Emission rate and chemical state estimation by 4-dimensional variational inversion
Abstract. This study aims to assess the potential and limits of an advanced inversion method to estimate pollutant precursor sources mainly from observations. Ozone, sulphur dioxide, and partly nitrogen oxides observations are taken to infer source strength estimates. As methodology, the four-dimensional variational data assimilation technique has been generalised and employed to include emission rate optimisation, in addition to chemical state estimates as usual objective of data assimilation. To this end, the optimisation space of the variational assimilation system has been complemented by emission rate correction factors of 19 emitted species at each emitting grid point, involving the University of Cologne mesoscale EURAD model. For validation, predictive skills were assessed for an August 1997 ozone episode, comparing forecast performances of pure initial value optimisation, pure emission rate optimisation, and joint emission rate/initial value optimisation.

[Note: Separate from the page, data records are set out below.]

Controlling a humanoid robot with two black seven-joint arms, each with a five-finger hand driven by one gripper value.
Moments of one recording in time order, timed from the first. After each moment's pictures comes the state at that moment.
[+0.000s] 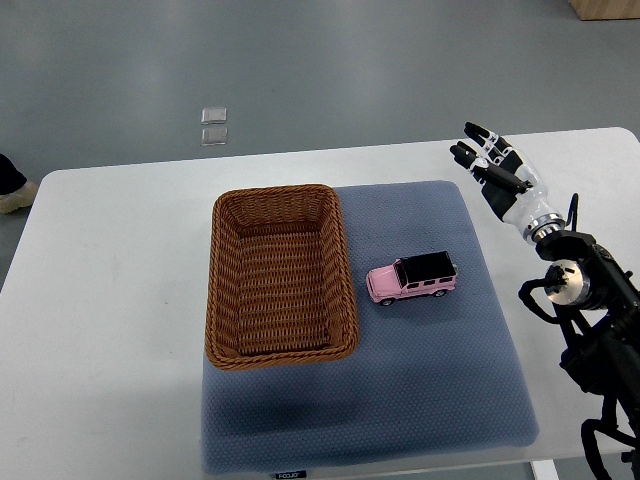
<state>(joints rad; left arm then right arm) -0.04 0.00 -0.07 -0.14 0.12 -0.03 -0.04 0.45 0.00 1.55 0.83 -0.89 0.27 0.11</state>
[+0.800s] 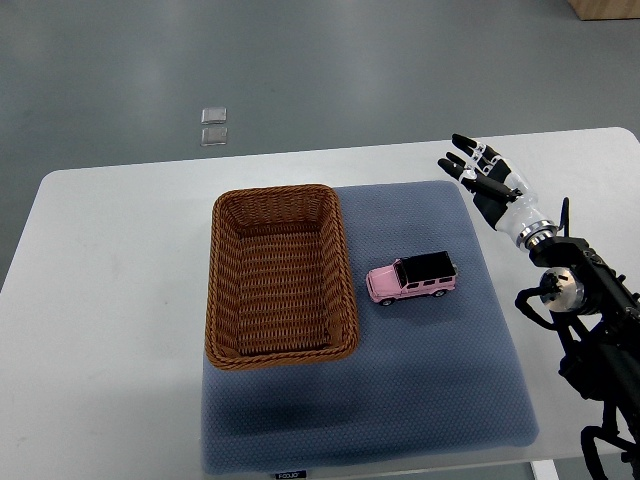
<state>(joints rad) -0.05 0.00 -0.07 -0.15 0.12 -0.03 -0.04 0.44 0.00 1.51 0.83 -0.94 0.29 0.11</state>
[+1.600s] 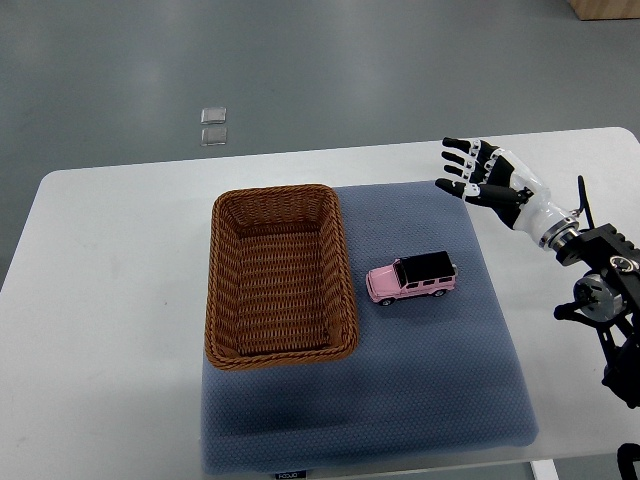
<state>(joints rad) -0.05 0.00 -0.07 -0.14 0.12 -0.03 -0.04 0.35 -0.11 1.51 1.01 -1.19 0.46 0.16</state>
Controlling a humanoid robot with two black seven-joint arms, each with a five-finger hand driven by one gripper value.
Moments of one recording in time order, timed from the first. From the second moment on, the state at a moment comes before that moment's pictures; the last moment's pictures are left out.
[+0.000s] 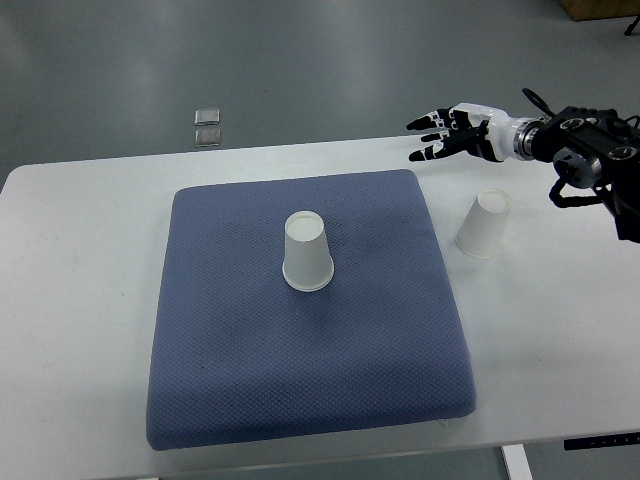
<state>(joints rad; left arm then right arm) 0.03 0.00 -0.15 -0.11 0.08 0.04 -0.05 1.20 -0.28 -0.01 0.36 -0.25 0.47 0.06</state>
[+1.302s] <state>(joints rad) 0.02 0.00 -0.15 -0.16 0.08 0.04 -0.05 1.90 -0.64 -0.73 1.03 -0.63 0.50 0.03</state>
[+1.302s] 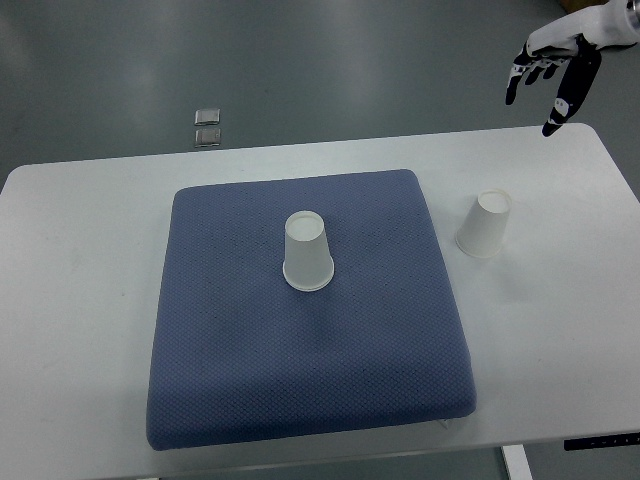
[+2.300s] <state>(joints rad) 0.03 0.00 -0.16 -0.15 0.08 0.04 -0.05 1.45 -0.44 -0.56 0.75 -0.42 0.36 -0.16</state>
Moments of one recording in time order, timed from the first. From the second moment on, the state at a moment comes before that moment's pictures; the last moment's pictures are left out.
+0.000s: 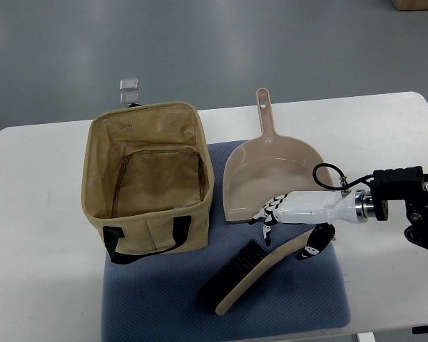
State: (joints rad) left arm -0.01 0.00 -0.12 -0.16 -0.06 0.05 0.07; right arm 0.68 -0.68 0.37 1.43 -1.82 0.21 0.42
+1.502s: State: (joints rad) left arm -0.01 0.00 -0.12 -0.16 -0.06 0.05 0.07; right arm 0.65 -0.68 0.38 1.41 -1.84 0.17 0.40
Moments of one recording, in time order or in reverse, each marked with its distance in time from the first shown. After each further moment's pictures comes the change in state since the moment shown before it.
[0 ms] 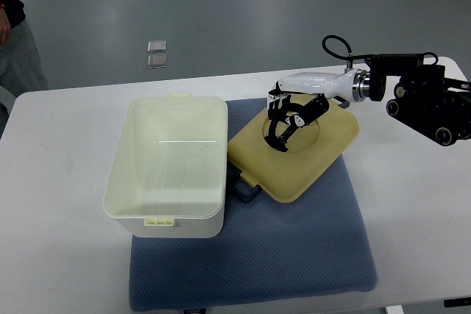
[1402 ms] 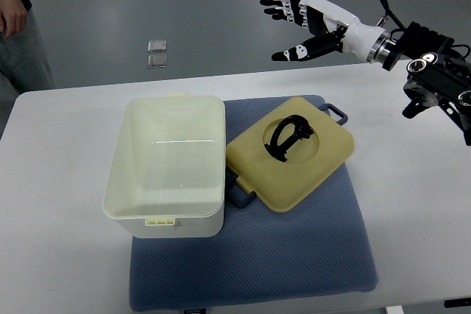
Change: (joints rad) left arm 0.000 0.000 0.000 0.000 0.000 0.000 0.000; right arm -0.074 0.000 0.295 -0.024 0.696 0.068 0.000
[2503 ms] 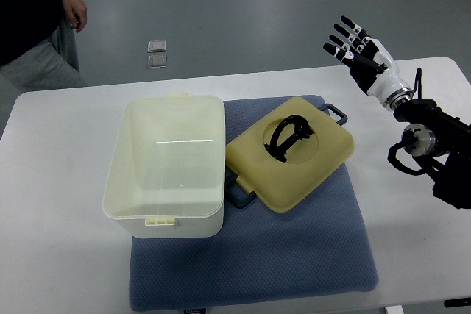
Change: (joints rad) left arm 0.000 0.000 0.000 0.000 0.000 0.000 0.000; right arm -0.208 0.117 0.103 -0.200 0.616 -0.007 -0.082
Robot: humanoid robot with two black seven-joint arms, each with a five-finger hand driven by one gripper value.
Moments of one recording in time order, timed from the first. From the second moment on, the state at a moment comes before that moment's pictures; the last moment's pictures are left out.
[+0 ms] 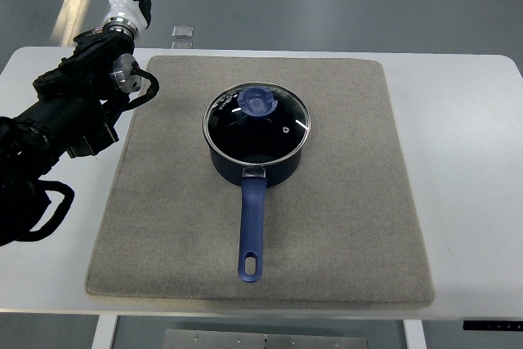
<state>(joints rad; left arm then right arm) -1.18 0.05 -0.37 -0.20 -0.11 0.05 -0.42 0.07 0.00 -0.05 0.21 0.06 -0.04 0.04</state>
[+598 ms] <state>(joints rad) -1.22 0.05 -0.36 -0.21 -0.11 -0.02 -0.40 0.07 0.00 -0.05 0.21 0.06 -0.04 0.04</state>
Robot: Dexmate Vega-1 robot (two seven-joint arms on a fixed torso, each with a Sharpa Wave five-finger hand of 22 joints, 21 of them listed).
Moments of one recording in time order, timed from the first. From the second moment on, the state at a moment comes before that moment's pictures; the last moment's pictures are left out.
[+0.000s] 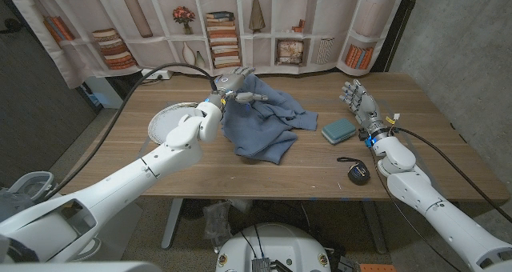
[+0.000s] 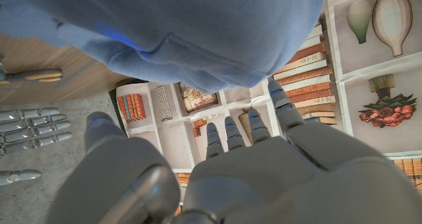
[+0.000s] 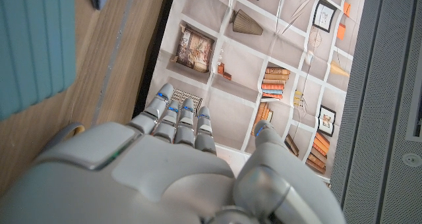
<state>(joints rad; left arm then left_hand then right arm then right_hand) 0.69 0.71 0.73 -1.87 0.75 0.46 0.11 0.38 -0.18 -0.01 -0.12 0.33 0.03 -0.15 0.22 0.19 0.01 -0.09 0.22 0.19 0.00 0.06 0.19 0.18 0.22 0.22 0.20 0.17 -0.99 -0.58 -0.29 -1.39 0.63 0.45 0.02 0.18 0.01 0.33 -0.05 0.19 0.22 0.05 0.20 0.19 0.22 0.11 0.23 0.19 0.14 0.05 0.20 0.20 0.12 -0.02 0.57 0.17</state>
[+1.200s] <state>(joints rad) 0.63 0.65 0.77 -1.72 0.68 0.44 0.14 0.36 -0.17 -0.04 -0.11 0.34 0.03 -0.15 0.22 0.19 0.00 -0.10 0.21 0.19 -0.01 0.04 0.19 0.18 0.22 0.22 0.20 0.17 -0.97 -0.57 -0.29 -1.39 0.64 0.45 0.02 0.18 0.02 0.33 -0.05 0.19 0.22 0.05 0.20 0.19 0.22 0.11 0.23 0.19 0.14 0.05 0.20 0.19 0.12 -0.02 0.55 0.17</state>
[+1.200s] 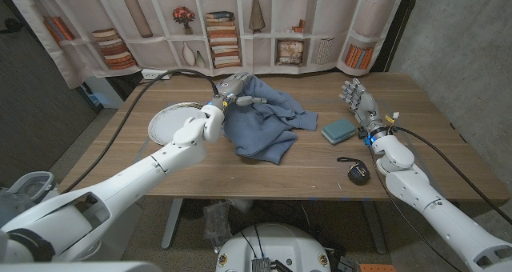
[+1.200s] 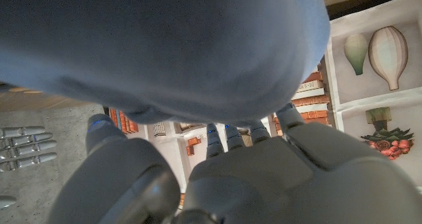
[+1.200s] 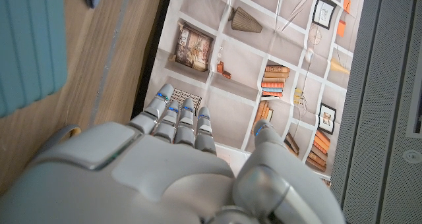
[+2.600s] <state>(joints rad) 0.59 0.62 0.84 -1.62 0.59 0.45 0.10 0.38 -0.15 -0.06 -0.12 0.37 -0.02 -0.15 0.19 0.19 -0.03 -0.10 0.20 0.19 -0.04 0.04 0.18 0.18 0.15 0.22 0.18 0.17 -0.93 -0.54 -0.31 -1.33 0.64 0.46 0.05 0.19 0.03 0.34 -0.06 0.19 0.22 0.05 0.20 0.19 0.22 0.11 0.23 0.19 0.14 0.05 0.20 0.19 0.14 -0.03 0.53 0.17</state>
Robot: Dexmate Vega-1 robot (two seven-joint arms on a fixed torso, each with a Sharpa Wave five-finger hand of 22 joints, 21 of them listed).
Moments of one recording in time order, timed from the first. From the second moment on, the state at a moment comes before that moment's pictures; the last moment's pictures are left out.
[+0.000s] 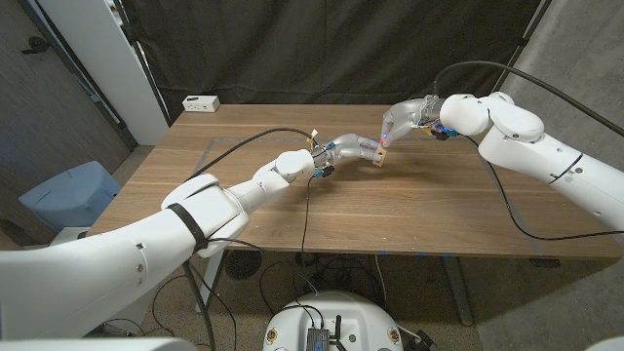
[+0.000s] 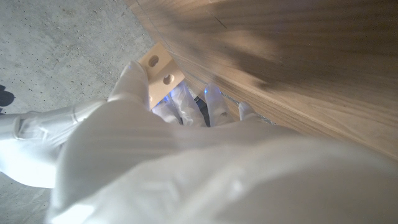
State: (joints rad) left arm 0.22 0.05 0.87 -0.41 -0.16 -0.66 -0.33; left_hand 0.94 0.03 0.23 -0.15 0.18 0.86 -0.20 0.18 0.18 0.81 -0.21 0.21 0.21 0.43 -0.03 0.20 0.18 0.06 0.20 0.19 0.17; right arm -0.51 -0.97 -0.63 -1.99 -0.53 -0.31 0.59; right_hand 0.85 -0.09 0.44 -0.16 0.19 0.76 -0.18 0.61 0.23 0.15 0.05 0.23 0.26 0.12 0.08 0.23 0.23 0.32 0.07 0.20 0.17
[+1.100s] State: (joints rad) left arm 0.23 0.05 0.87 -0.40 -0.17 -0.65 -0.34; left_hand 0.94 0.03 0.22 -0.15 0.18 0.86 -0.20 0.18 0.18 0.81 -0.21 0.21 0.21 0.43 -0.03 0.20 0.18 0.06 0.20 0.19 0.17; right arm -0.54 -0.95 -0.66 -1.98 -0.61 -0.33 0.54; right_hand 0.76 -0.11 0.38 -0.13 0.18 1.09 -0.10 0.72 0.20 0.36 -0.01 0.28 0.24 0.30 -0.02 0.28 0.23 0.50 0.01 0.23 0.17
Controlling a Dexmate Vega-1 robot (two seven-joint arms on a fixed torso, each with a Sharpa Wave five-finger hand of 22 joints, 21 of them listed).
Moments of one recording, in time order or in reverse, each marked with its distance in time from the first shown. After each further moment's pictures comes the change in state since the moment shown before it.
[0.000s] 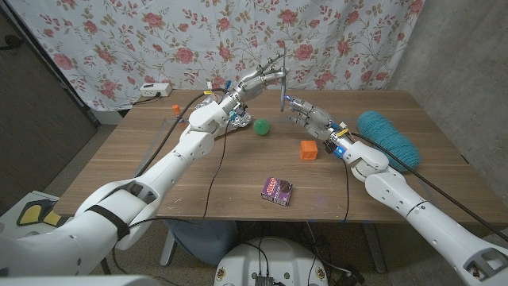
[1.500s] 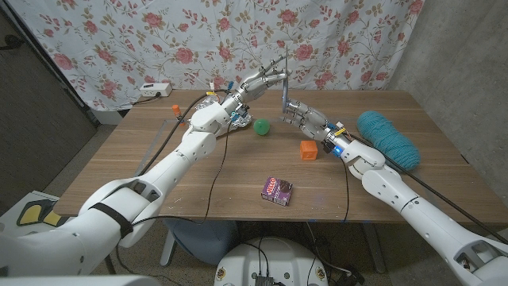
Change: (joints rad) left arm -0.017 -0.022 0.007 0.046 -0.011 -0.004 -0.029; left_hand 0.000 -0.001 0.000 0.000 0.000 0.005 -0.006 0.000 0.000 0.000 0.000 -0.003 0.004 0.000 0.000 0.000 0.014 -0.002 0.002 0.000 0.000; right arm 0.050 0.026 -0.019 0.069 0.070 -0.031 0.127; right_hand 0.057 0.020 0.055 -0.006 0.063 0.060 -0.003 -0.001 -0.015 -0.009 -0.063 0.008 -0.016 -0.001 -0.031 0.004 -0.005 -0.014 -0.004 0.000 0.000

Validation procedures rest on both measurements withheld from data assimilation and prediction skill evaluation of forecasts after the inversion procedures. Results show that excellent improvements can be claimed for sulphur dioxide forecasts, after emission rate optimisation. Significant improvements can be claimed for ozone forecasts after initial value and joint emission rate/initial value optimisation of precursor constituents. The additional benefits applying joint emission rate/initial value optimisation are moderate, and very useful in typical cases, where upwind emission rate optimisation is essential. In consequence of the coarse horizontal model grid resolution of 54 km, applied in this study, comparisons indicate that the inversion improvements can rest on assimilating ozone observations only, as the inclusion of NOx observations does not provide additional forecast skill. Emission estimates were found to be largely independent from initial guesses from emission inventories, demonstrating the potential of the 4D-var method to infer emission rate improvements. The study also points to the need for improved horizontal model resolution to more efficient use of NOx observations.